== Data ==

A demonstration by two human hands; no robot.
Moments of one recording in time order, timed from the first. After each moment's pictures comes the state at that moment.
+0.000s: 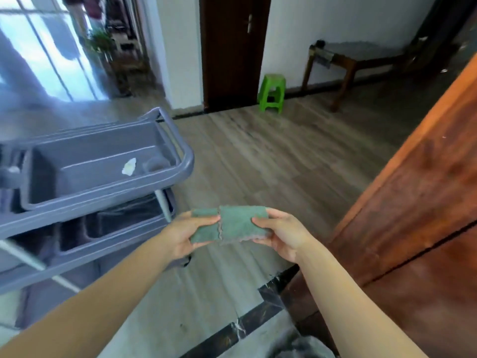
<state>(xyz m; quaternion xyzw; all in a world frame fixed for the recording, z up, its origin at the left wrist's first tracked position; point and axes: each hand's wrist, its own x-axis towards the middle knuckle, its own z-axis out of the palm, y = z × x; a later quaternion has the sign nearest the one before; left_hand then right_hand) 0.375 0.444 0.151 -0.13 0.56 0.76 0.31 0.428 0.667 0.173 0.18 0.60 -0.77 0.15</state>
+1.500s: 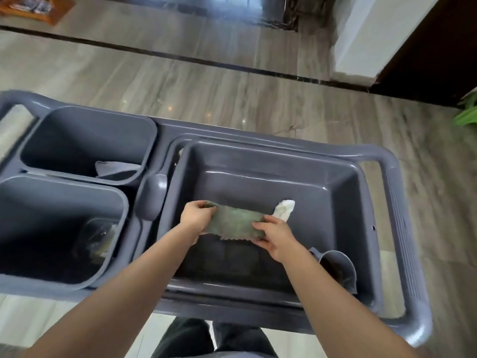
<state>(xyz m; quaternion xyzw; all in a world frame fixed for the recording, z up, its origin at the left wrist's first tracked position) -0.004 -0.030 0.004 -0.49 0.60 0.63 0.06 -0.074 0.160 -0.010 0.26 0.61 -0.63 0.40</state>
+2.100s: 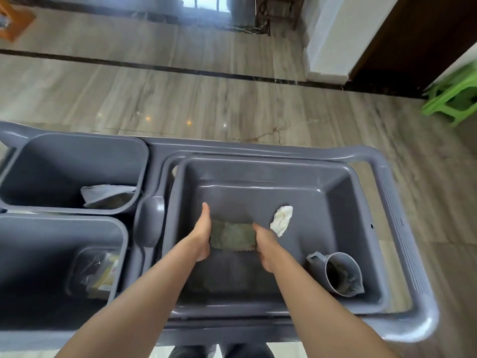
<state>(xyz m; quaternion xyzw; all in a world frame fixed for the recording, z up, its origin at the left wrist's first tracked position) -0.028 -0.042 -0.012 -0.49 0.45 0.72 0.20 -0.069 0.115 -0.038 0.30 0.67 -0.55 0.40</state>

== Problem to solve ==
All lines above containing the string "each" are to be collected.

== Response to this task ==
Moments of one recording in time order, timed from the first. After each moment's pictures comes the state at that moment.
<state>(xyz m; quaternion xyzw; all in a world frame fixed for the recording, z up, its origin at the left wrist's first tracked position; point and axes: each hand's wrist, its own x-axis towards the middle knuckle, its own z-axis out of the palm, y = z × x; a later quaternion has the sign nearest the one before; left_hand then right_hand) 0.375 0.444 0.151 -0.13 0.56 0.76 0.31 0.428 0.667 0.173 0.18 0.60 -0.77 0.15</state>

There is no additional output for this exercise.